- Born: August 29, 1986 (age 40)^{[citation needed]} New Jersey, U.S.^{[citation needed]}
- Education: Seton Hall University Fordham University
- Occupations: Sports television personality Sideline reporter
- Notable credit: UFC Ultimate Insider
- Spouse: Joseph Benavidez ​(m. 2015)​

= Megan Olivi =

Mixed martial arts reporter (born 1986)

Megan Olivi is an American sports news/events reporter who hosts UFC Ultimate Insider on Fox Sports 1 and is a sideline reporter on NFL on Fox.

==Early life==
Megan Olivi is the youngest of three children and was born in New Jersey. She spent the majority of her youth growing up in Nazareth, Pennsylvania. She is of Italian descent.
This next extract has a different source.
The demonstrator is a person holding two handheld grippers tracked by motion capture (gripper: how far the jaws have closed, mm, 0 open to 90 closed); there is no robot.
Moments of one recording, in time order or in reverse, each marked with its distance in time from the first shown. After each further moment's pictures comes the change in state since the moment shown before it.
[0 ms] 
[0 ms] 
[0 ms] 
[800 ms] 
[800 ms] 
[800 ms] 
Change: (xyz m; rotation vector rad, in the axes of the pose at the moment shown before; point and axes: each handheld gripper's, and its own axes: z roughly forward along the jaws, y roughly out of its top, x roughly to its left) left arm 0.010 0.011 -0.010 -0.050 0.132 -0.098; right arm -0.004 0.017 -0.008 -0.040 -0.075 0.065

Olivi played softball in school and wanted to pursue a career in gymnastics but was not able to due to her family's financial situation.

==College years==
Olivi attended Seton Hall University where she earned a degree in political science as her undergraduate major. While attending Seton Hall, she interned with Fox News. Olivi then earned a master's degree in broadcast journalism at Fordham University.

==Journalism career==
Shortly after completing her master's degree, Olivi was offered an opportunity to cover the sport of Mixed Martial Arts in Las Vegas, Nevada and decided to move cross-country and take a chance on this career opportunity. After taking this new job, Olivi fell in love with the sport of Mixed Martial Arts while also continuing to polish her on-camera skills, most notably co-hosting the live Ultimate Fighting Championship (UFC) Preshow Fight Day. Olivi then went on to work for Fox Sports covering UFC events and hosting lifestyle segments for FoxSports.com.
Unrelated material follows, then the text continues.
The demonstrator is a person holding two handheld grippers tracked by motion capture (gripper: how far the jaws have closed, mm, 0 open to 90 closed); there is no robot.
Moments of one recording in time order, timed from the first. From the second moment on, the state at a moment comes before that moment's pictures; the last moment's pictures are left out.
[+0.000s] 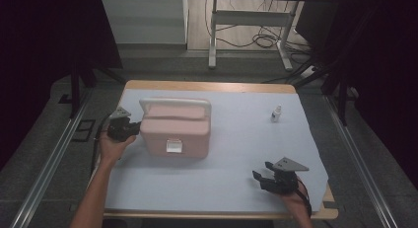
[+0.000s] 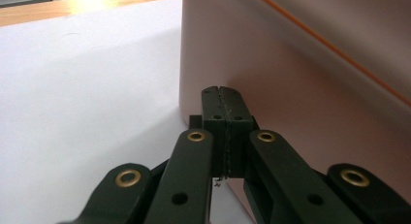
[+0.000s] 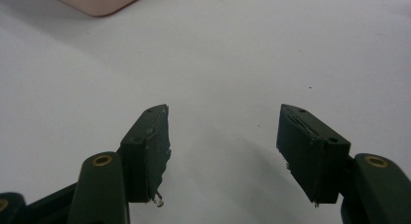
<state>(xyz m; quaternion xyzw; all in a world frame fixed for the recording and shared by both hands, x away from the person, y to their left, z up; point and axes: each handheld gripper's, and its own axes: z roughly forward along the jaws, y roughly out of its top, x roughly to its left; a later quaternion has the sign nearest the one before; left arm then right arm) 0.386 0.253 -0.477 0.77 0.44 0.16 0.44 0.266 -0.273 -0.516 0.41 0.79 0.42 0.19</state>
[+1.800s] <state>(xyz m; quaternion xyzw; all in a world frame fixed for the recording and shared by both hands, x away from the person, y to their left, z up) 0.380 0.183 -0.474 0.79 0.39 0.14 0.44 0.265 -0.274 -0.513 0.41 0.78 0.42 0.20</state>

In February 2013, Olivi accepted a role as a correspondent for Fox 6 News San Diego covering the San Diego Padres as a Social Media Reporter while also hosting and producing a weekly magazine show called “Padres POV”. Olivi soon moved on from her career with the Padres and returned to Las Vegas to pursue a reporting opportunity with the UFC where she currently travels the world covering UFC events.

Olivi hosts UFC Ultimate Insider on Fox Sports 1. She has a series on UFC Fight Pass, The Exchange With Megan Olivi.

Olivi has worked as a sideline reporter for the NFL coverage on Fox since the 2021 season. She has teamed with color analyst announcers Aqib Talib, LaVar Arrington, and Jonathan Vilma, as well as play-by-play announcers Gus Johnson, Joe Davis, Brandon Gaudin, Jason Benetti, and Kenny Albert.

==2017 Miss Universe pageant==
Olivi was both a preliminary and final telecast judge at the 2017 Miss Universe pageant.

==Personal life==
Olivi is married to former UFC flyweight title challenger Joseph Benavidez.